I did as Gurdyman bade me and set off for his house. As I strode along, it suddenly occurred to me that the way our man in the fen had died was uncannily similar to the way in which poor little Herleva had met her death: both had been poisoned, both had suffered a blow to the head, both had a cut to the throat. I was well on the way to deciding that our dead man and the chatty little nun had both been sacrificial victims when I made myself stop and think about it properly, and very quickly I realized I was wrong.
The dead man had been put in the water.
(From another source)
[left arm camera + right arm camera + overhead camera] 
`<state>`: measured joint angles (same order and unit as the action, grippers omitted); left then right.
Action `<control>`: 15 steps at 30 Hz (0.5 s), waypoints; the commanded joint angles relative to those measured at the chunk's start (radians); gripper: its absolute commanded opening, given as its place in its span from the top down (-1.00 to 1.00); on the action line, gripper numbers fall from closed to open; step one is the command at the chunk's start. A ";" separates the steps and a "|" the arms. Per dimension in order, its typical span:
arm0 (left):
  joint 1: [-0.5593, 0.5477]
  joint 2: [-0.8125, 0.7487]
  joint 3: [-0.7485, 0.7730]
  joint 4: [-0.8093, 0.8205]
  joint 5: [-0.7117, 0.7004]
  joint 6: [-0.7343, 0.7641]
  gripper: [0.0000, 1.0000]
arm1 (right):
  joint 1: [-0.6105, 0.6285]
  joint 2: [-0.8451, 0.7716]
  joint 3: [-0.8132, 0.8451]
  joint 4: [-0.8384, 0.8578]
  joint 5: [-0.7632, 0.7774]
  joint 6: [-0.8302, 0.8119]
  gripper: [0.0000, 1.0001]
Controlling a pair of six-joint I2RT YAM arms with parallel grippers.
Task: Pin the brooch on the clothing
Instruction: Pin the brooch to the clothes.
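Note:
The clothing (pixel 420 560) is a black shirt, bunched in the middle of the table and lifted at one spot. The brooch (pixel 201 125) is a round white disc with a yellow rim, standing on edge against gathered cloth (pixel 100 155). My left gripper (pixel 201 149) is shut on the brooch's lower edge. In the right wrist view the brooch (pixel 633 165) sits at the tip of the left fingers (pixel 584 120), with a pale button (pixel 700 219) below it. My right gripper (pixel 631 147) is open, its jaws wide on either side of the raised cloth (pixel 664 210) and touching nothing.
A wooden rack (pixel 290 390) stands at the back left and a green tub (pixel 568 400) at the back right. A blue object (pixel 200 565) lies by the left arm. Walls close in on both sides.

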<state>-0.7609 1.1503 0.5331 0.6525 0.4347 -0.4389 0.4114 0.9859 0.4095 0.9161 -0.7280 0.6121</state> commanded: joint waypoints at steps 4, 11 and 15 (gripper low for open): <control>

He had been offered to the crossing place, that strange zone that is neither land nor water but some potent amalgam of the two. Such places hold their own magic. Like dawn and twilight, like a ford over a stream, they are where two different elements meet and part. Day and night; earth and water.
I knew that Herleva’s body had been found in no such place. I thought hard and brought to mind my sister’s words: she was found behind the stables. There was nothing remotely magical about the stable block of a place like Chatteris Abbey; quite the opposite, I imagined, for surely a stable
was a place of animal sounds and smells, redolent with the stench of dung, horse sweat and hard human toil. No man intent on making an offering to the powers of the dark fen would leave his victim behind an abbey’s stable block.
It must, I concluded as I hurried through the shadowy alleyways to Gurdyman’s house, be after all no more than a gruesome coincidence that Herleva and the man in the fen had died in the same manner. There were only so many ways of killing a person. Slitting the throat and strangulation could hardly be uncommon, and I was left with the miserable, discouraging and decidedly worrying thought that not one but two killers were on the loose.
I had not been home for long when Gurdyman arrived. I thought this probably indicated that the sheriff had accepted the shortened version of Gurdyman’s findings concerning the dead man, and so it proved to be.
‘What will happen now?’ I asked. ‘Will they bury him?’
Gurdyman shook his head. ‘No, not immediately. Enquiries will be pursued around the place where the boatmen think the body became caught up with their craft, to determine if anyone answering the dead man’s description has been reported missing. Nobody likes burying a man with no name,’ he added softly, ‘and even our sheriff seems to be no exception.’
I gathered from Gurdyman’s expression that this unexpectedly decent aspect of the sheriff’s character came as quite a surprise. ‘They’ll keep the body somewhere cool in the meantime?’ I said. The weather was mild for spring, and bodies quickly begin to decompose in all but the coldest seasons. The thought of that stomach I’d held in my hands, and its steadily rotting contents, brought on a wave of nausea, but I managed to control it.
Which was just as well, because with his next breath Gurdyman remarked in amazement that it was long past noon and high time I fetched us something to eat. We do not keep much in the way of supplies in the house – Gurdyman claims he has no idea how to cook, and, beyond a basic ability, it is not in truth among my skills either – but we have the good fortune to live close to a busy market square where people bustle about every day, not just on market days, many of them from out of town. Where there are hungry people, you always find food stalls eager to relieve them of their money, and not a hundred paces from Gurdyman’s front door there is a stall whose proprietor sells the tastiest pies in Cambridge.